Por primera vez en mucho tiempo se emborrachó y sabía que la embriaguez no era buena compañera de la tristeza. ¿Qué había dicho Catrina? ¿Que Carlo vagaba por la piazza como un loco, con el vino como único compañero?
La habitación estaba atestada de gente y de colores que se arremolinaban; la música marcaba un ritmo frenético y él bailaba.
Bailaba; hacía muchos años que no lo había hecho y, como por arte de magia, recordó todos los viejos pasos.
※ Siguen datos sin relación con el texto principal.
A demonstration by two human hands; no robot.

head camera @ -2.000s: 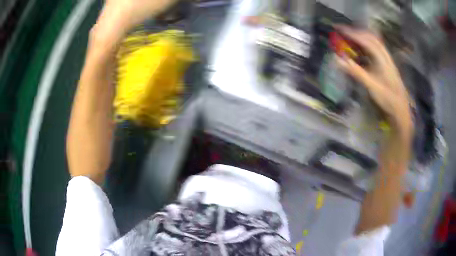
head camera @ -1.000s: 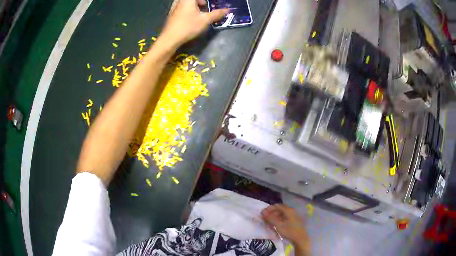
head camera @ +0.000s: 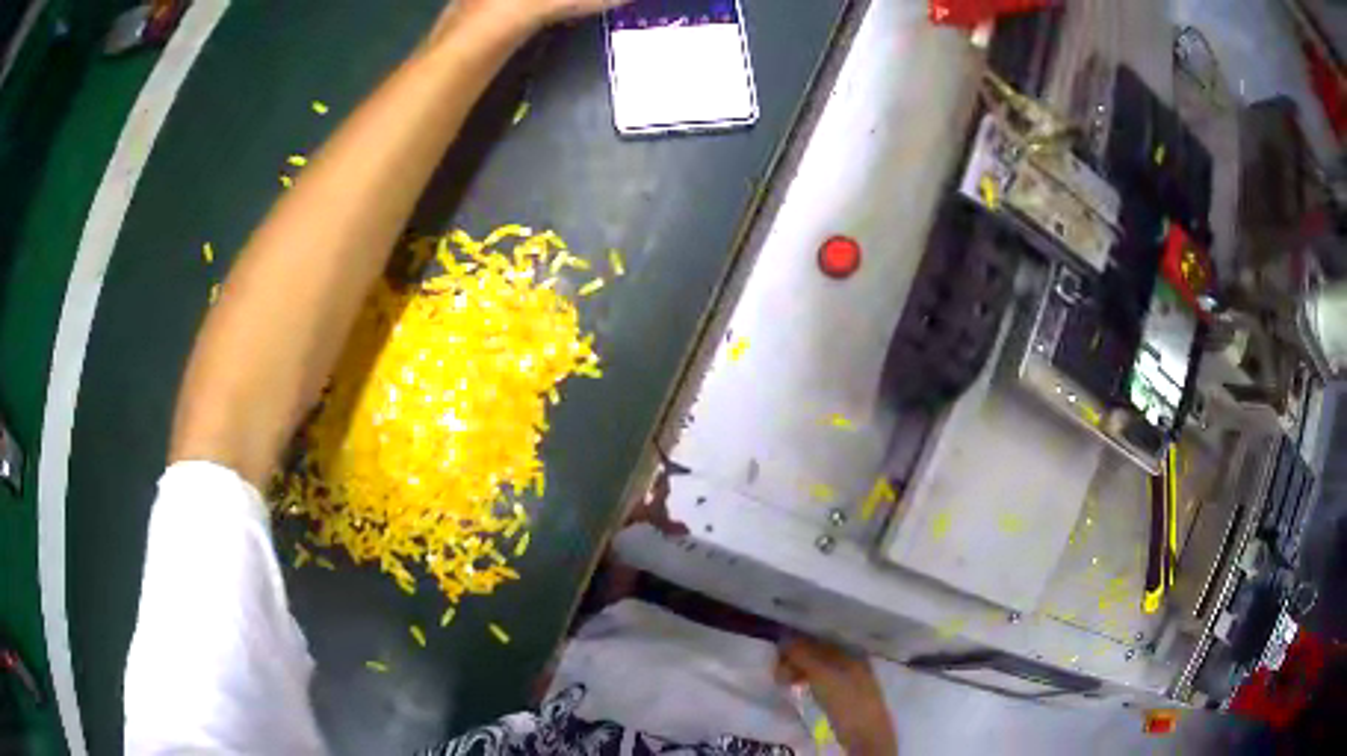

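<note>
A smartphone [head camera: 683,67] with a lit, mostly white screen lies on the dark green belt at the top. My left hand [head camera: 525,9] is at its upper left, cut off by the picture's top edge, so its fingers are hardly visible. A heap of small yellow parts [head camera: 451,399] lies below my left forearm. My right hand [head camera: 839,691] is low by my clothing, fingers bent; a yellow bit shows beside it, and I cannot tell whether it is held. An electronic unit with a red end [head camera: 1186,269] sits in the black machine fixture [head camera: 1101,340].
The pale-grey machine [head camera: 798,399] stands right of the belt, with a red button [head camera: 839,256] and stray yellow parts on top. A yellow-black strip [head camera: 1160,539] lies beside the fixture. Other units [head camera: 141,25] lie past the white line [head camera: 71,347]. A red object [head camera: 1288,672] is at lower right.
The view has shifted, so the phone and button appear lower. The phone's screen has turned mostly white. My left hand now reaches the top edge; my right hand remains low by my clothing.
</note>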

Cada vez que veía el rostro extasiado de Christina, se inclinaba para robarle un beso y creyó hallarse de vuelta en Nápoles, reviviendo aquellos momentos en que tanto la había deseado.
Pero se trataba de Venecia, de la magnífica casa de Catrina, o era aquel verano de hacía tanto tiempo junto al Brenta.
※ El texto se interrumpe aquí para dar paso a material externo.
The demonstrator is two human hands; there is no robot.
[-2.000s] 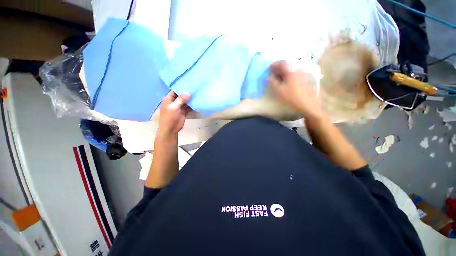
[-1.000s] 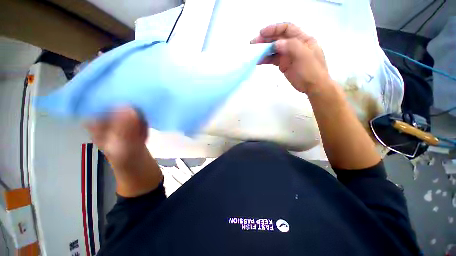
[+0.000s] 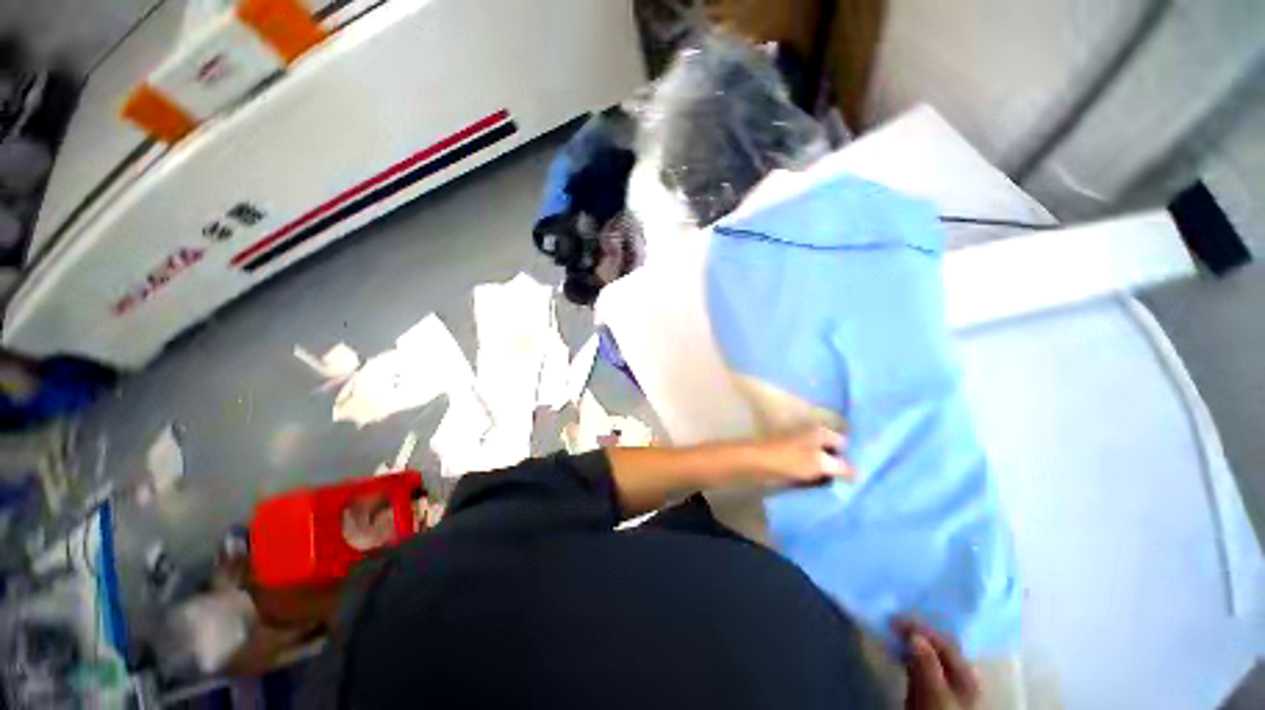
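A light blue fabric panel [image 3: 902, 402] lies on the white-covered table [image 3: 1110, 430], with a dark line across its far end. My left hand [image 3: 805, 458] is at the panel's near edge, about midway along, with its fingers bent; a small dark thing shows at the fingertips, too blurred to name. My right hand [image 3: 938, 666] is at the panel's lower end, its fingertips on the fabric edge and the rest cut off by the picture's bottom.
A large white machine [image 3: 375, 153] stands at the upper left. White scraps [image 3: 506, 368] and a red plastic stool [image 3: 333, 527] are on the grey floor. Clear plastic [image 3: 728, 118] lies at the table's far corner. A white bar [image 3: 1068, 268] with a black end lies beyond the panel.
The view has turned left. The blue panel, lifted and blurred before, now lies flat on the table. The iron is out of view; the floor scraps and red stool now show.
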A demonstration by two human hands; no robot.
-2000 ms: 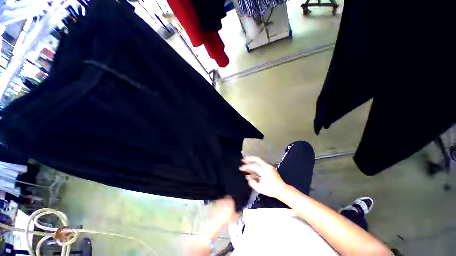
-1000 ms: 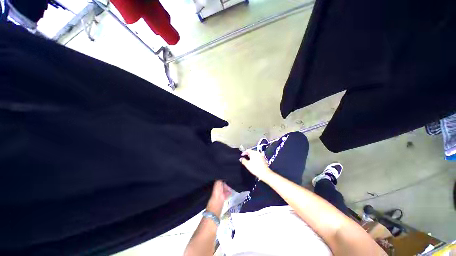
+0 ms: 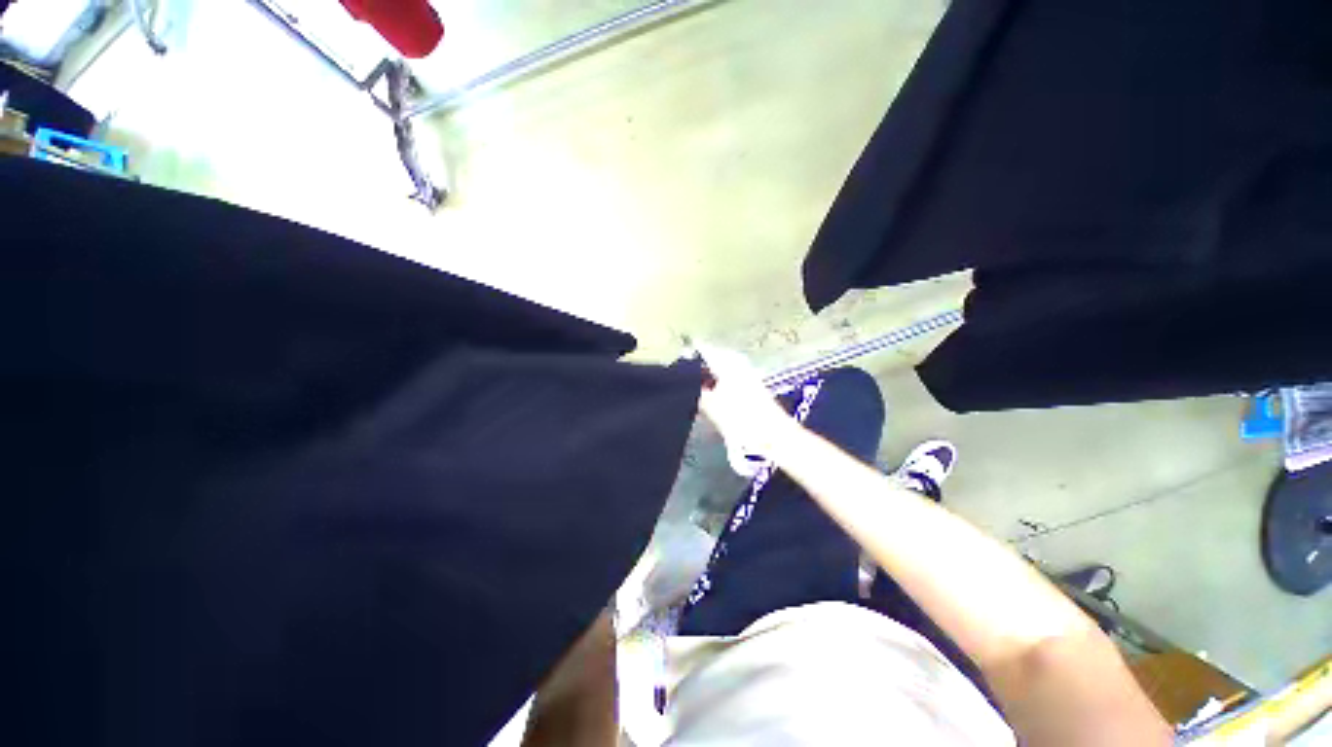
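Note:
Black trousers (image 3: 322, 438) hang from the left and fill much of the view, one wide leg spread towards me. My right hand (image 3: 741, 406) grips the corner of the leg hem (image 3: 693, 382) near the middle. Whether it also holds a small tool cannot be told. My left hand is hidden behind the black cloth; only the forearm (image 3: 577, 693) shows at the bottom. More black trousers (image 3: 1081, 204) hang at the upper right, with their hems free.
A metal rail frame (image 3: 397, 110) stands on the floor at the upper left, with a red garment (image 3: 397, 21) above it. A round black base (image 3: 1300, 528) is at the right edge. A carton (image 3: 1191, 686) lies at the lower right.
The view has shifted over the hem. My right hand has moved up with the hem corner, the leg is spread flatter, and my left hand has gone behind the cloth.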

De repente, toda su vida cobró la forma de un gran círculo, y allí estaba él, bailando sin cesar, volviéndose y saludando al ritmo vivaz del minuet, y aquellos a quienes amaba estaban junto a él.
Allí estaban Guido y su amante Marcello, aquel hermoso eunuco de Palermo, y la condesa, y Bettichino rodeado por sus admiradores.
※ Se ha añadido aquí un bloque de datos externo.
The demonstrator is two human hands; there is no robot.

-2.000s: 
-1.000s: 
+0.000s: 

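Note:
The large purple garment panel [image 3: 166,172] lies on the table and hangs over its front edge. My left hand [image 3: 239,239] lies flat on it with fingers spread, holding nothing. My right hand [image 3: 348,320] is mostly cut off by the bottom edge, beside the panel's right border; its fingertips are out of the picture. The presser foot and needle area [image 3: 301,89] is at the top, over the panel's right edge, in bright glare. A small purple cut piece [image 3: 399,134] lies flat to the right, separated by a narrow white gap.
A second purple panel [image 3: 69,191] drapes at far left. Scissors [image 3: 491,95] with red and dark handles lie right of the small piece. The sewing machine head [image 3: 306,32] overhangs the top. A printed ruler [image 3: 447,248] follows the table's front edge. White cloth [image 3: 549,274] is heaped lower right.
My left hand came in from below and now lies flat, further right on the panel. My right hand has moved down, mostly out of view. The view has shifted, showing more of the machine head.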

Cuando Tonio había entrado en la sala, todas las cabezas se habían girado hacia él, había oído los murmullos: «Tonio, ése es Tonio.»
La música flotaba en el aire y cuando los bailarines se separaron, enseguida le pasaron un vaso que al instante vació.
Al parecer, Christina lo reclamaba para bailar la cuadrilla, pero Tonio la besó con delicadeza y le dijo que prefería mirar cómo bailaba ella.
No sabía a ciencia cierta en qué momento intuyó que estallaría el conflicto con Guido, ni siquiera cuándo lo había visto acercarse.
Desde su llegada había percibido algo extraño en él. Lo abrazó e intentó animarlo y hacerlo sonreír, aunque él no tenía ningunas ganas.
Guido estaba preocupado, y había mucha urgencia en su voz al insistir en que fuera el propio Tonio quien comunicara a la condesa que no irían a Florencia.
¿Qué no irían a Florencia?
¿Cuándo habían tomado esa decisión? Los contornos de las cosas se difuminaron en una intensa oscuridad y durante un largo instante le fue imposible seguir fingiendo que se encontraba en Nápoles o Venecia. Estaba en Roma, y la temporada de ópera había casi finalizado, y su madre había muerto, y era trasladada sobre el mar hasta tierra firme donde la enterrarían, y Carlo vagaba por la Piazza San Marco esperándolo.